The paper identifies several notable open questions and directions for further work:

• Model-theoretic extension property: Whether the required extension property for bounded arithmetic models holds in full generality remains open. A negative answer would itself separate $NP$ from $coNP$ unconditionally.
• Universality of (ST): Does the non-solvability of $\mathrm{DD}_P$ in the S-T model hold for all strong proof systems, or only some? This impacts the generality of the feasible disjunction limitation.
• Further development of PCGs: Refinements in the construction of proof complexity generators may inform better methods for proving proof lower bounds, and help realize explicit hard tautology families.
• Interplay with disjunction property: Understanding failure modes of the feasible disjunction property and its implications for proof size, proof search, and the architecture of proof systems is a central problem for future paper.
• Use of advanced model-theoretic tools: Expanding the interaction between Boolean-valued models, finite model theory, and bounded arithmetic models could yield further breakthroughs.

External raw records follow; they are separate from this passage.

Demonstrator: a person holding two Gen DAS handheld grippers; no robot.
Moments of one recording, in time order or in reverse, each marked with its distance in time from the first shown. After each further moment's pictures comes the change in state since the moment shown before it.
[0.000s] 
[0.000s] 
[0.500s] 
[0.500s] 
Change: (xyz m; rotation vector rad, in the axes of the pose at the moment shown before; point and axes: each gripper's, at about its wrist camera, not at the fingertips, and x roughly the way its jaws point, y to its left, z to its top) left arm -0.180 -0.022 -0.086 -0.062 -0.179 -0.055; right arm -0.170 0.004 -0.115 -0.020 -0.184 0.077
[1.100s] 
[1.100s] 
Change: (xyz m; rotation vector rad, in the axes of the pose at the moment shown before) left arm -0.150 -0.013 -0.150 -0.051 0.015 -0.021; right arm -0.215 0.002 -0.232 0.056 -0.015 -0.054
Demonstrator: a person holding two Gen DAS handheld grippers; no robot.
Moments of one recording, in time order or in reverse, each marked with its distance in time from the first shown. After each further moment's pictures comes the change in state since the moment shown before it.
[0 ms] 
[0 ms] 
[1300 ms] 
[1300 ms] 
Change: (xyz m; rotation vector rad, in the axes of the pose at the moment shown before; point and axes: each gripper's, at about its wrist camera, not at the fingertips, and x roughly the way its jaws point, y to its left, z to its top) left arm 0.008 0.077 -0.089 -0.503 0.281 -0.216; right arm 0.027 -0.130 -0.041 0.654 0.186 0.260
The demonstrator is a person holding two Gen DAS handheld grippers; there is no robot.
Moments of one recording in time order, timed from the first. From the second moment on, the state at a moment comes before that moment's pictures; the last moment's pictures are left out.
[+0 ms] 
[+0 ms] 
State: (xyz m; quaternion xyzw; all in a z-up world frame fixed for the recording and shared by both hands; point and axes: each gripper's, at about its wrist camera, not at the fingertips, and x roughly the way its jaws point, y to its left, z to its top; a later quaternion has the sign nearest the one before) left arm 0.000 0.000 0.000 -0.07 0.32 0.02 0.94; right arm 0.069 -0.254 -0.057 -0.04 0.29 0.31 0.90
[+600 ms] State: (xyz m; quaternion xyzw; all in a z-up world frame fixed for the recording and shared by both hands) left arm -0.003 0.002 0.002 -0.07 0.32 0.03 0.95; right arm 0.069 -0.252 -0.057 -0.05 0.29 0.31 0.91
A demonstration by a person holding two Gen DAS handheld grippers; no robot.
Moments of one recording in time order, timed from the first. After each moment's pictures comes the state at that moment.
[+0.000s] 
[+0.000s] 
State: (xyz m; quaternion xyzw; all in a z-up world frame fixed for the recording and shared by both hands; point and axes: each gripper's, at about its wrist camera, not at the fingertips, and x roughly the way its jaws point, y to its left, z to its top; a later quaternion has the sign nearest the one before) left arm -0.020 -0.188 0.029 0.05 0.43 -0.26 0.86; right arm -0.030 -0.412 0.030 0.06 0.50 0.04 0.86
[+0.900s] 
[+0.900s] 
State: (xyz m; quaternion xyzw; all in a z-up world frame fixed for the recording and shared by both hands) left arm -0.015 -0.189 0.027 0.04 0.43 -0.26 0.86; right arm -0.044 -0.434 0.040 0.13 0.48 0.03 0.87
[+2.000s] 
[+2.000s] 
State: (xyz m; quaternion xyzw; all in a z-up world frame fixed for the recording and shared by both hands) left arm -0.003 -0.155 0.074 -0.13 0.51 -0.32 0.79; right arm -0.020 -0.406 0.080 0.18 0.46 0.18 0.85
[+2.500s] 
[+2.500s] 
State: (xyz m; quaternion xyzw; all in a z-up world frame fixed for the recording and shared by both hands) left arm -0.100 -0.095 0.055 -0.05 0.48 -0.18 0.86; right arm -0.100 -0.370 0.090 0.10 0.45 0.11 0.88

Summary Table of Key Concepts

Concept	Definition / Statement	Consequence / Usage
Proof Complexity Generator $g$	$g: \{0,1\}^n \to \{0,1\}^m$, p-time computable	Generates tautologies $\tau(g)_b$ likely hard to prove
$\tau(g)_b$ (Tau-Tautology)	Propositional statement that $b \notin \operatorname{Rng}(g)$	Candidate for large proof size in proof systems
$\mathrm{DD}_P$ Search Problem	Given $P$-proof $\pi$ of disjoint $\bigvee_{i} \alpha_i$, find $i$ with $\alpha_i \in \mathrm{TAUT}$	Probes feasible disjunction property
Hypothesis (ST)	$\exists$ strong $P$: $$\mathrm{DD}_P \notin \mathrm{ST}[\mathsf{P/poly}, O(1)]$$	If true, implies $NP \neq coNP$ (model-theoretic support)
Model-Theoretic Assumption	Extensions of models $$\mathbf{M} \subseteq \mathbf{M}^* \subseteq \mathbf{M}'$$ with preserved sizes	Enables transfer of S-T intractability to proof lower bounds
Strong Feasible Disjunction Property	Ability to decompose disjunction proofs into proofs of disjuncts efficiently	Shown to fail for strong systems via above frameworks

Technical Formulations

• Tau-Tautology:

$$\forall x\, (|x| = n)\, \exists i < m\, \forall y_i\, A_b(x, i, y_i)$$

• Disjoint Disjunction:

$$\bigvee_{i < m} \alpha_i \qquad \text{with disjoint atom sets}$$

• Student-Teacher Model: Total $\Sigma^p_2$ search solvable in $t(n)$ rounds with a $\mathsf{P/poly}$ “student.”

Conclusion

The theory of proof complexity generators provides a bridge from cryptographic assumptions and model-theoretic techniques in bounded arithmetic to concrete lower bounds in propositional proof complexity. Central search problems such as $\mathrm{DD}_P$, grounded in the structural properties of PCGs, offer a pathway to separating NP from coNP by exposing fundamental limitations in the decomposability and tractability of proofs in strong propositional systems. The open technical and conceptual challenges, particularly those involving model-theoretic extension properties and the universality of feasible disjunction failure, represent key strategic frontiers for continued research in the field.